## What is needed
List each line of the data that holds the string "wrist", please.

○ ○ ○ ○

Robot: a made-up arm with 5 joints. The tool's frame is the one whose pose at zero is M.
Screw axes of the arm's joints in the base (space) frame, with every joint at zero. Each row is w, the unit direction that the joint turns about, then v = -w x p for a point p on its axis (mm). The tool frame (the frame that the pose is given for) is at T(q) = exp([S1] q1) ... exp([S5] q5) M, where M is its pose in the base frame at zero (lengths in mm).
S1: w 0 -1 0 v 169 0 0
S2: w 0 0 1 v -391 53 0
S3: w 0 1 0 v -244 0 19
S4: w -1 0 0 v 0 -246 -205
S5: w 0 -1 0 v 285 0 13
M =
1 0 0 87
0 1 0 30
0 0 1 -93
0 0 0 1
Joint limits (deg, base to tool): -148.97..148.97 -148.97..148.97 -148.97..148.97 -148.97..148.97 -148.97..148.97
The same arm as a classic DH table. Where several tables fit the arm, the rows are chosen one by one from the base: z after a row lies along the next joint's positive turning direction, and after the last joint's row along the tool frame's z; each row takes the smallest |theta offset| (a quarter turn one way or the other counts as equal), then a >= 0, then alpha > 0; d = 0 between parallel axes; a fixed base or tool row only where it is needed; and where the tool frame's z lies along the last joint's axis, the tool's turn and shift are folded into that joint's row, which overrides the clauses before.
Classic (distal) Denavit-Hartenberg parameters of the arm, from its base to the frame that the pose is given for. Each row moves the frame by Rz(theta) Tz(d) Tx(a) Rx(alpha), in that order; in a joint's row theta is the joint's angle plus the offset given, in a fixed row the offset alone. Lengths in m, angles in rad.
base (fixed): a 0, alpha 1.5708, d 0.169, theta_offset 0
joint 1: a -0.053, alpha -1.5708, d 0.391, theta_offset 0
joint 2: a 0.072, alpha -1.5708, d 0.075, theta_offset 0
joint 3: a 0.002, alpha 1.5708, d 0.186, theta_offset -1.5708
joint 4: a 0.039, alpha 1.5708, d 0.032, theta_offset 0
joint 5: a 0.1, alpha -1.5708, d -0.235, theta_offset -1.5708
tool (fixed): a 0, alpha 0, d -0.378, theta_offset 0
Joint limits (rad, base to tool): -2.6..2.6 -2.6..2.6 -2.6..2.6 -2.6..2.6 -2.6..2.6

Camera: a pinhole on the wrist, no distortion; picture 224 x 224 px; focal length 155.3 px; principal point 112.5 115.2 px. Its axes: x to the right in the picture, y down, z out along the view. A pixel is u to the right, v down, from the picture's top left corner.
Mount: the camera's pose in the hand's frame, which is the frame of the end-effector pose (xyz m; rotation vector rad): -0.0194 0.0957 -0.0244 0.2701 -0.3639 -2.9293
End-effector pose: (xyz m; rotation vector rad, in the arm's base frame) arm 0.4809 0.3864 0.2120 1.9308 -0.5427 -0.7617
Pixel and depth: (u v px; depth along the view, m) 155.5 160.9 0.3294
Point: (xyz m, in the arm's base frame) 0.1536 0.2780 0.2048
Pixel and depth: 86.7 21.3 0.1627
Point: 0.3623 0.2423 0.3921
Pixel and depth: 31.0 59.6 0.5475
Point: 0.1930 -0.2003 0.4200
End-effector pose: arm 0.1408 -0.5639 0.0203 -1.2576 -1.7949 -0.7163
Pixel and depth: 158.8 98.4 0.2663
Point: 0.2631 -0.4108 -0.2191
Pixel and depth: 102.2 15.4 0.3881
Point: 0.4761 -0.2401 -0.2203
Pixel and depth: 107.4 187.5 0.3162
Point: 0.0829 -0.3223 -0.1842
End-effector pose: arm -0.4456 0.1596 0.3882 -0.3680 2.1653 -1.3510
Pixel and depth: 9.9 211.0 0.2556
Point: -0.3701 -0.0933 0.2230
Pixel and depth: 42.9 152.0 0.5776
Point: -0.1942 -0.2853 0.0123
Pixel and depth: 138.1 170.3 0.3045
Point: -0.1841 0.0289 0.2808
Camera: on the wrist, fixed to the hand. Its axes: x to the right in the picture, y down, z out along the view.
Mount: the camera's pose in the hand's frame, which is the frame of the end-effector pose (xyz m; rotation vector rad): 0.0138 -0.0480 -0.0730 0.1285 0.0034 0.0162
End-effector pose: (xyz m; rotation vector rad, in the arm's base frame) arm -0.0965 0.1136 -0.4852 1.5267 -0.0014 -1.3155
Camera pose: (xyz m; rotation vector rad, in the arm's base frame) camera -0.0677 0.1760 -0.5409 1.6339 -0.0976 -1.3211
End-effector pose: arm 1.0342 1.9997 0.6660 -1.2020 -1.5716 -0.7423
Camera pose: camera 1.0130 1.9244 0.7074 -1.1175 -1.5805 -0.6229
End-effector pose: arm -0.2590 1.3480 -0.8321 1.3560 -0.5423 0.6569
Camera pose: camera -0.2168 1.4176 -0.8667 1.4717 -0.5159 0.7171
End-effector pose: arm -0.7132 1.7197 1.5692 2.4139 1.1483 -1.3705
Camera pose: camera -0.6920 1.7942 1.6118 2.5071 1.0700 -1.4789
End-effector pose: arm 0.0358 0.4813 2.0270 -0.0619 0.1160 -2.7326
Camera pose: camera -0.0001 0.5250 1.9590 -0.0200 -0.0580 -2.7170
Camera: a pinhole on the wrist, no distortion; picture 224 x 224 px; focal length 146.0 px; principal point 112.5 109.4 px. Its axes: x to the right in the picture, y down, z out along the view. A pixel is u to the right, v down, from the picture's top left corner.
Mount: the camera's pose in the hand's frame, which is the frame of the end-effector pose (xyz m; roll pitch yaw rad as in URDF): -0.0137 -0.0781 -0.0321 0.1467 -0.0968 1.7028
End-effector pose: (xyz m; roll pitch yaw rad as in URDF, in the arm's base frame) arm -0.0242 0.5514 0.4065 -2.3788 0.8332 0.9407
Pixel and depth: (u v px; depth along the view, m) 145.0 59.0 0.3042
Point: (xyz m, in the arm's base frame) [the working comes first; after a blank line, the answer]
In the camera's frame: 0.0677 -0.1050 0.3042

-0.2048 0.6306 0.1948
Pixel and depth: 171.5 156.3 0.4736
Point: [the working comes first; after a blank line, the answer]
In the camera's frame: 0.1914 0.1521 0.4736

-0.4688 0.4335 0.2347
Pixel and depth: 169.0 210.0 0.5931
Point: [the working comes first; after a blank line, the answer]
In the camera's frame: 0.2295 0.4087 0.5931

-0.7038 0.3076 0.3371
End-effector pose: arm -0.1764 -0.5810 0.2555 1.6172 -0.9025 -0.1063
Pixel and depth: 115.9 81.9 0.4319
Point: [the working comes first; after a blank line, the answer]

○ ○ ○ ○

## Problem solution
Camera: a pinhole on the wrist, no distortion; picture 224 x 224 px; focal length 155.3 px; principal point 112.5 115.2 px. Its axes: x to the right in the picture, y down, z out along the view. A pixel is u to the right, v down, from the picture's top left corner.
Camera: on the wrist, fixed to the hand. Its axes: x to the right in the picture, y down, z out along the view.
Camera: a pinhole on the wrist, no distortion; picture 224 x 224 px; focal length 146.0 px; principal point 112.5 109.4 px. Its axes: x to the right in the picture, y down, z out along the view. A pixel is u to the right, v down, from the picture's top left corner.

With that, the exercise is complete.